Cassandra Disk and Memory Usage - Adding Memory Resources
- Cassandra kernel file system cache
- Cassandra JVMs perform large amounts of disk I/O operations, for example, writing new data, compacting existing SSTables, and reading for queries. Cassandra relies on the kernel file system cache for optimizing reads. Recent and frequently used files are kept in the memory cache. It would be impractical to keep all of the hundreds of GBs of metric data Cassandra stores in memory at scale. Therefore, it is impossible to completely eliminate disk reads. By default, Cassandra containers are given 16 GB of RAM, set in their Kubernetes resource requests and limits. After the JVM, approximately 6 GB remains for file caching. This file cache size satisfies many of the most common reads from memory, for example: recent metric data or frequently accessed tables like topology or events. Operations like SSTable compaction, are also generally able to be completed from memory. SSTable compaction involves merging the many immutable files Cassandra stores data in into a smaller number of larger files.
- Metric summarization and baselines
- Metric summarization and baselines in particular can be heavy on the disk reads. For more information on metric summarization, see Configuring summarization.
- Cassandra I/O
- Cassandra I/O is unique compared to many traditional databases.

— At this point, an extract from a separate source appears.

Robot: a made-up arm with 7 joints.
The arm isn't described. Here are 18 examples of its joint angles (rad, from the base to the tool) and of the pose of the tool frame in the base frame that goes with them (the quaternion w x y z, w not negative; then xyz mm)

SSTable compaction results in large amounts of reads/writes, but the read/writes are generally sequential I/O since it is reading and writing straight through files. This makes it ideal for traditional hard disk drive arrays that do well on sequential operations. However, queries can be much more random in their I/O pattern, for example, searching the headers of SSTables and pulling specific rows of data from the tables. For this reason, it is recommended by the Cassandra community to tune down the read ahead setting. This helps to reduce the wasted I/O reading data that is never used in queries, for more information, see Optimizing disk performance for Cassandra. The result is that the disks needed to support Cassandra, need the ability to do both large amounts of reads/writes, as well as handle random I/O well. This is why we do not recommend any network based storage solutions, as their performance and ability to handle the bandwidth is generally insufficient.
- Increase the Cassandra memory request and limit
- In containers like Docker and Kubernetes, the kernel filesystem cache is limited to the space within the container. For example, if you run Cassandra on a system with 64 GB of RAM, but the Cassandra container memory limit is 16 GB, the additional 48 GB of RAM will be unavailable to Cassandra to optimize the disk I/O. In order to take advantage of the additional RAM on the system, the Cassandra memory request and limit need to be increased.